Saved entries

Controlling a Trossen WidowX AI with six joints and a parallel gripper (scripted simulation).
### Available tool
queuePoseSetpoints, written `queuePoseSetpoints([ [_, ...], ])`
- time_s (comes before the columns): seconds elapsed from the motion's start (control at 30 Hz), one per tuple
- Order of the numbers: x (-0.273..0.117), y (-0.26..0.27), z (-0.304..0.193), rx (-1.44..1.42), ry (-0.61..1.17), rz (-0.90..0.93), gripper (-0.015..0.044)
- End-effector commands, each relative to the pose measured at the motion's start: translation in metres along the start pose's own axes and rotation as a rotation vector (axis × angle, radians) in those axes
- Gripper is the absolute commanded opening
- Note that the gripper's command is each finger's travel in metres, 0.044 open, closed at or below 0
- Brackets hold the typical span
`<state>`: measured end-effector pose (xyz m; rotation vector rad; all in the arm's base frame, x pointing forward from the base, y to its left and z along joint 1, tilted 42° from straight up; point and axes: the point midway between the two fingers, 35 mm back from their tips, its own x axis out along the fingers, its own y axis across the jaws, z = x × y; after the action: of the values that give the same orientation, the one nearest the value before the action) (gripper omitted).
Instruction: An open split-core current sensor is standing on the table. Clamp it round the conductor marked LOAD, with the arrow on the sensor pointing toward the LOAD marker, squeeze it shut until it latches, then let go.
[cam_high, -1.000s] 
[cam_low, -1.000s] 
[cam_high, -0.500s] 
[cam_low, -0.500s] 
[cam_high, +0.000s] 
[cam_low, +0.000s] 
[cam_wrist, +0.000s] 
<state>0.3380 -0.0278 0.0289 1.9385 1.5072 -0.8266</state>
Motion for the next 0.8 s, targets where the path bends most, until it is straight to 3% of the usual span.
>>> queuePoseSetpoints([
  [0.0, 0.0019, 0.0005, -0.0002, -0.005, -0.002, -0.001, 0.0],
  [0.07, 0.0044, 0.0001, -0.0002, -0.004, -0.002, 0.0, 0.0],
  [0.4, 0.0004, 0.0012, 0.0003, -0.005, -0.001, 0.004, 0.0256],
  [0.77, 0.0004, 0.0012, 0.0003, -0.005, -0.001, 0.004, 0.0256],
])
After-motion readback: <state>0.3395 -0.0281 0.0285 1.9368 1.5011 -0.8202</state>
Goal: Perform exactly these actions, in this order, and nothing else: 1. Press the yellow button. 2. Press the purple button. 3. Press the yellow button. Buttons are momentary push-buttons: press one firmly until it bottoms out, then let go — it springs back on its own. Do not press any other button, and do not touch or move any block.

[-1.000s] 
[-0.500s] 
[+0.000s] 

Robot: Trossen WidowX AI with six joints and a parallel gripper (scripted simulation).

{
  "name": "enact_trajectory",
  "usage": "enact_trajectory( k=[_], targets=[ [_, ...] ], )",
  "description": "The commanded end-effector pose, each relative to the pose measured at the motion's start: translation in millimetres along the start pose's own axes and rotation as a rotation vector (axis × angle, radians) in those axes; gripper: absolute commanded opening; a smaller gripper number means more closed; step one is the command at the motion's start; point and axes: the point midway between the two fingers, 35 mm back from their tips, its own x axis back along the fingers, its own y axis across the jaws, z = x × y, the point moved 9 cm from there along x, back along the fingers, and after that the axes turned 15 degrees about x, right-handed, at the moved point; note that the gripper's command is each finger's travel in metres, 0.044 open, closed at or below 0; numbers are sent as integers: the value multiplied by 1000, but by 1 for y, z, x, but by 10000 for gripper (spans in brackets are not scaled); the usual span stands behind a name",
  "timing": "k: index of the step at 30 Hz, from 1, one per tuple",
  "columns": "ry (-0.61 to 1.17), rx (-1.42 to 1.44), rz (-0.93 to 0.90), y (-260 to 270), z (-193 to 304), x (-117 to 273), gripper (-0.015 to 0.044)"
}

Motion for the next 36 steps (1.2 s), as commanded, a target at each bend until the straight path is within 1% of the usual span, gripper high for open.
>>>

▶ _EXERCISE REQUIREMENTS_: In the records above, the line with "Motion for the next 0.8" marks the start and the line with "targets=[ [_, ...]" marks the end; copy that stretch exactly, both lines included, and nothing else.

▶ _RESULT OF THIS EXERCISE_:
Motion for the next 0.8 s, targets where the path bends most, until it is straight to 3% of the usual span.
>>> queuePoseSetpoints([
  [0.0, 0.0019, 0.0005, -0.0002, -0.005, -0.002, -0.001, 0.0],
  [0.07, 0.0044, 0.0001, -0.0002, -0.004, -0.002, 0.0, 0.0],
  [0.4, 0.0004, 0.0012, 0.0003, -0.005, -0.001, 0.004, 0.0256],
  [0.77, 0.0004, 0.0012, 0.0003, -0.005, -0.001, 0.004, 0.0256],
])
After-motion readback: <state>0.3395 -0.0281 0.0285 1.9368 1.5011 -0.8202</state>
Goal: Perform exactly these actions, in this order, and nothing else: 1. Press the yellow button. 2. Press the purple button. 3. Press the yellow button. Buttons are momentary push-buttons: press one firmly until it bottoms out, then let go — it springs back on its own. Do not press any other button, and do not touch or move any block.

[-1.000s] 
[-0.500s] 
[+0.000s] 

Robot: Trossen WidowX AI with six joints and a parallel gripper (scripted simulation).

{
  "name": "enact_trajectory",
  "usage": "enact_trajectory( k=[_], targets=[ [_, ...] ], )",

This answer requires no additional content.